I posted a play in Book suggestions and found I can post it here too.

[PLAY] The Wonder-Working Magician by Pedro Calderón de la Barca 1637

https://en.wikipedia.org/wiki/Pedro_Calder%C3%B3n_de_la_Barca

http://www.gutenberg.org/ebooks/6372


The second drama in this volume, "The Wonderful Magician", is perhaps better known to poetical students in England than even the first, from the spirited fragment Shelley has left us in his "Scenes from Calderon." The preoccupation of a subject by a great master throws immense difficulties in the way of any one who ventures to follow in the same path: but as Shelley allowed himself great licence in his versification, and either from carelessness or an imperfect knowledge of Spanish is occasionally unfaithful to the meaning of his author, it may be hoped in my own version that strict fidelity both as to the form as well as substance of the original may be some compensation for the absence of those higher poetical harmonies to which many of my readers will have been accustomed.

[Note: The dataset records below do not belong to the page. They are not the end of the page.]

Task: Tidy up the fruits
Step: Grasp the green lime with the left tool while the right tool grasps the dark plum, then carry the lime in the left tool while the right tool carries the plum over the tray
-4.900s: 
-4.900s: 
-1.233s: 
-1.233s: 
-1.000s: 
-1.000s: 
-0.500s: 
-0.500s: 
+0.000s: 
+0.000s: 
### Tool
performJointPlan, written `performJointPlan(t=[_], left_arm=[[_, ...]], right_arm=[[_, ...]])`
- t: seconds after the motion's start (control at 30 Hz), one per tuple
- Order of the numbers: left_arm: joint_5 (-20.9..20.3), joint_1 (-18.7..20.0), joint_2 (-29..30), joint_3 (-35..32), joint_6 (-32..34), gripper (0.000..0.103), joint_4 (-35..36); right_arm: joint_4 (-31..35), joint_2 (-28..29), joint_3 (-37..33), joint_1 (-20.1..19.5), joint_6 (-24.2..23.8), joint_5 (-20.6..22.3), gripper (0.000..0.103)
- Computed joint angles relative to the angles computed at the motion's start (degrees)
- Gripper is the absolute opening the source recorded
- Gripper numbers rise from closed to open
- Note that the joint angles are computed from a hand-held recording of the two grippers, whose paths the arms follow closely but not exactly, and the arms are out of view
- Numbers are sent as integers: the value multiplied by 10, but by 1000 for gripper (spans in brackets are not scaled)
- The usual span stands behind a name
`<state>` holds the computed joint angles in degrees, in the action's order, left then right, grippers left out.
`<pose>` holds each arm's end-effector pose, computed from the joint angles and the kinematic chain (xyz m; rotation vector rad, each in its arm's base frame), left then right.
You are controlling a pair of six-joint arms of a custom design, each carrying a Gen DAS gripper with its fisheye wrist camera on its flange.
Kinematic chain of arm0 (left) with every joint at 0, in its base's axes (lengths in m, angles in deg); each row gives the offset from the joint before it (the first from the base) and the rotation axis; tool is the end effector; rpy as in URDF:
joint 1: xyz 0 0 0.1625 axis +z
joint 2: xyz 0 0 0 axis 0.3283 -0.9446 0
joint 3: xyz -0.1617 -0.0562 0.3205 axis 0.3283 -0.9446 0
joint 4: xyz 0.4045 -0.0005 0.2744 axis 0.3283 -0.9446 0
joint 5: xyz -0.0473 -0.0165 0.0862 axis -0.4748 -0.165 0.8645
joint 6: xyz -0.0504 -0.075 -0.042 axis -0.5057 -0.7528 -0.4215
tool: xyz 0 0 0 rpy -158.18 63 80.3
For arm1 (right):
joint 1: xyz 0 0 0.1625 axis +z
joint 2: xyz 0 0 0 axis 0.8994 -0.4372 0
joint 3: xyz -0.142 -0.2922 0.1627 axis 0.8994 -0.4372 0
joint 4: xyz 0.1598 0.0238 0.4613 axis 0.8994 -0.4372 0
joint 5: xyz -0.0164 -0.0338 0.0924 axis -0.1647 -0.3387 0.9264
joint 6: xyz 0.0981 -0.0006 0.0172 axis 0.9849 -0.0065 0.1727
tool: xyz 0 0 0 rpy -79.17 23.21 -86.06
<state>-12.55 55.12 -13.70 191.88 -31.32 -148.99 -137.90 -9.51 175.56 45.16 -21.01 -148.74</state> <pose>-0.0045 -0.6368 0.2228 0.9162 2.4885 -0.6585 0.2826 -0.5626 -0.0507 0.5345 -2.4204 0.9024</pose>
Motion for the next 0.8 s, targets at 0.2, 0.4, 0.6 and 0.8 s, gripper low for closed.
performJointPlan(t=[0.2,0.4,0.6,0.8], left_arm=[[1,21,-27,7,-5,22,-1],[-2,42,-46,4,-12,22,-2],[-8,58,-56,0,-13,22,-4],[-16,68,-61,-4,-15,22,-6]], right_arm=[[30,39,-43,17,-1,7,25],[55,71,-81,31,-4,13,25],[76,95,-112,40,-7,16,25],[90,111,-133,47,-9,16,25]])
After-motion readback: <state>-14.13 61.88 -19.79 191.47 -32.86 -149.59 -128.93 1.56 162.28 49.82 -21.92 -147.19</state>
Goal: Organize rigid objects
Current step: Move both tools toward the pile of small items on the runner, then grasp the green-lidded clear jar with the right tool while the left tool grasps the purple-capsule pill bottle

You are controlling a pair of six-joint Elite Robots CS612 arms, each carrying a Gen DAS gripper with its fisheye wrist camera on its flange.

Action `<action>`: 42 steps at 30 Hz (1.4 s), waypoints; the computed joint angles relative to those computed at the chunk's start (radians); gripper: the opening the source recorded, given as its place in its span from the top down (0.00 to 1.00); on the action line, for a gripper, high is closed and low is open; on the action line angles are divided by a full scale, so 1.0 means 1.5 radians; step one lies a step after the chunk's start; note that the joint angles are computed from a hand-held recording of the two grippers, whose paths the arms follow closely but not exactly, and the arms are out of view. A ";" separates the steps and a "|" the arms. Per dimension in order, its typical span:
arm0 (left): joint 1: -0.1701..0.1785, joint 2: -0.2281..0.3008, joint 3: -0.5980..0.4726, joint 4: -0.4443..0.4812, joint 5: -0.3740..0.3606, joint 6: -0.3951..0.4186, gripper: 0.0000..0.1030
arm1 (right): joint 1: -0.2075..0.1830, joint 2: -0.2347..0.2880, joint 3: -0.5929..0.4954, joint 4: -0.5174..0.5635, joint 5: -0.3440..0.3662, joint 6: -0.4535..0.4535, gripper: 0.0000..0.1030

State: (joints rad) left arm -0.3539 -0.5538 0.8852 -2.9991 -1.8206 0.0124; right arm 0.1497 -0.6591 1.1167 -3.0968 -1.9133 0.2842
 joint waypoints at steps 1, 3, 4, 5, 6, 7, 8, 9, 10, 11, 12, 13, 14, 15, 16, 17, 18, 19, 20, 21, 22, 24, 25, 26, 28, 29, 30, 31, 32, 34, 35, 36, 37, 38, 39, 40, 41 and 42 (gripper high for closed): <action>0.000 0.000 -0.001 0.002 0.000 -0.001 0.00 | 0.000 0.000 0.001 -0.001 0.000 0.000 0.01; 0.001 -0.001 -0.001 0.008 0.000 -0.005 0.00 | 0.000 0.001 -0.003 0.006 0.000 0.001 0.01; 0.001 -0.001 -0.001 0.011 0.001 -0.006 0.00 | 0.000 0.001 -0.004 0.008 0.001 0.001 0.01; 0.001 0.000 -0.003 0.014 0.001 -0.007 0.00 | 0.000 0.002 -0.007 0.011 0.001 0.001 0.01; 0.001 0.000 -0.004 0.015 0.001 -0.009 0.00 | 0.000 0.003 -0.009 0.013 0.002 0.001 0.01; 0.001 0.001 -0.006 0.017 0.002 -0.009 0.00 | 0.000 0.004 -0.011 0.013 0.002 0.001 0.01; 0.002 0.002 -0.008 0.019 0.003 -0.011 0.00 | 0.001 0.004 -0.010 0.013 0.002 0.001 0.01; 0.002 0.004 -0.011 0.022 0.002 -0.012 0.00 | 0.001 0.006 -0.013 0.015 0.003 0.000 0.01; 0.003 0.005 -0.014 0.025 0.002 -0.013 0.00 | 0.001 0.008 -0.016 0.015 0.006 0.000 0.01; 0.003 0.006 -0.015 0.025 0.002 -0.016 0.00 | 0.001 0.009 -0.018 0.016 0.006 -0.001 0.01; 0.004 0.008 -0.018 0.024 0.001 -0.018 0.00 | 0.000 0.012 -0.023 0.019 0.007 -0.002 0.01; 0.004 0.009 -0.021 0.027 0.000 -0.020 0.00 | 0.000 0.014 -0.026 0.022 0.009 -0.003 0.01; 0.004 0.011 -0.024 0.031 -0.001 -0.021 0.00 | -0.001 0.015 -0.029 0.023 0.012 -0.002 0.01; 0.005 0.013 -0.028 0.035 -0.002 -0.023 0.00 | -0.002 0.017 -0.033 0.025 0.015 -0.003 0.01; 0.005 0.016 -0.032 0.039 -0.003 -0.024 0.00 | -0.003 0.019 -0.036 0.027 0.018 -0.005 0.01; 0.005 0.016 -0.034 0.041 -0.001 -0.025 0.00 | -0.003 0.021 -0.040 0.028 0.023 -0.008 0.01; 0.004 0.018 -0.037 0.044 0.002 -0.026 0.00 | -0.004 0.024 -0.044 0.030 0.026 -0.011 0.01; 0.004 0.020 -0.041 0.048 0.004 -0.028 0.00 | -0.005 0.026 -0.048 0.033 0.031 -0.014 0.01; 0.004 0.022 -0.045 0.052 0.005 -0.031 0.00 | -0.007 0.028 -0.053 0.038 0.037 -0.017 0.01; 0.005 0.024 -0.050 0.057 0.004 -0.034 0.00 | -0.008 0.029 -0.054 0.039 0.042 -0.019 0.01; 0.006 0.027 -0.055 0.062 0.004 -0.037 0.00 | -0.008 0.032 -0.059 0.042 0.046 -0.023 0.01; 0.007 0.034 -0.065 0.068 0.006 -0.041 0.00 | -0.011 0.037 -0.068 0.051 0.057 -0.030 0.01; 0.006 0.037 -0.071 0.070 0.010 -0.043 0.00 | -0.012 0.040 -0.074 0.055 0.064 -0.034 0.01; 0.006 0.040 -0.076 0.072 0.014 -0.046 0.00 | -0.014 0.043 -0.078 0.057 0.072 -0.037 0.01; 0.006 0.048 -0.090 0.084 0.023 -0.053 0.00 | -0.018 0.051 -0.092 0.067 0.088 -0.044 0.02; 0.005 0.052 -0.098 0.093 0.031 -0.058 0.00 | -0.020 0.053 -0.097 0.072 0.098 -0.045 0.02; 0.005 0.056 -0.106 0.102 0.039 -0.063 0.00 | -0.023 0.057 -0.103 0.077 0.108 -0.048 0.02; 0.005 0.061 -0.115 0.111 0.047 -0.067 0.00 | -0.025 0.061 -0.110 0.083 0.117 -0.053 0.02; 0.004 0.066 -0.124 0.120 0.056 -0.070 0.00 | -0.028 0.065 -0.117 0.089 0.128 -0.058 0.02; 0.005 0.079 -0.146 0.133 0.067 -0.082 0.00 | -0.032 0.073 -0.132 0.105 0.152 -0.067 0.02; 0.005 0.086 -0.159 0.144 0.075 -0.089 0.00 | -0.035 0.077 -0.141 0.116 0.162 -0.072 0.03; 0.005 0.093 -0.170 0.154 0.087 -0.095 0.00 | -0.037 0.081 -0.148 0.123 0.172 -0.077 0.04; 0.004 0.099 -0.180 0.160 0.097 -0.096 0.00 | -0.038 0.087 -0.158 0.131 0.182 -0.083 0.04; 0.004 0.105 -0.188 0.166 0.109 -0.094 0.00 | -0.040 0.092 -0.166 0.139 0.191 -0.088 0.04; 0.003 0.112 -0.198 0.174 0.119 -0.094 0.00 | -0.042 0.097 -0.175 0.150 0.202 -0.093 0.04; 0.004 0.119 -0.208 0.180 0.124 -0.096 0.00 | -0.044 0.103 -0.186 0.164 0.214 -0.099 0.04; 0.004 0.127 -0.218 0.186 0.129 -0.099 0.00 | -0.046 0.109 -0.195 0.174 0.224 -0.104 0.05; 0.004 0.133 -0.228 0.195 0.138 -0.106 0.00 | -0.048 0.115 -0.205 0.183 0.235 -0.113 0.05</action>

"El Magico Prodigioso" appeared for the first time in the same volume as "La Vida es Sueno", prepared for publication in 1635 by Don Joseph Calderon. The translation is comprised in the same number of lines as the original, and all the preceding remarks on "Life is a Dream", whether in reference to the period of the first publication of the drama in Spain, or the principles I kept in view while attempting this version may be applied to it. As in the Case of "Life is a Dream", "The Wonderful Magician" has previously been translated entire by an English writer, ("Justina", by J.H. 1848); but as Archbishop Trench truly observes, "the writer did not possess that command of the resources of the English language, which none more than Calderon requires."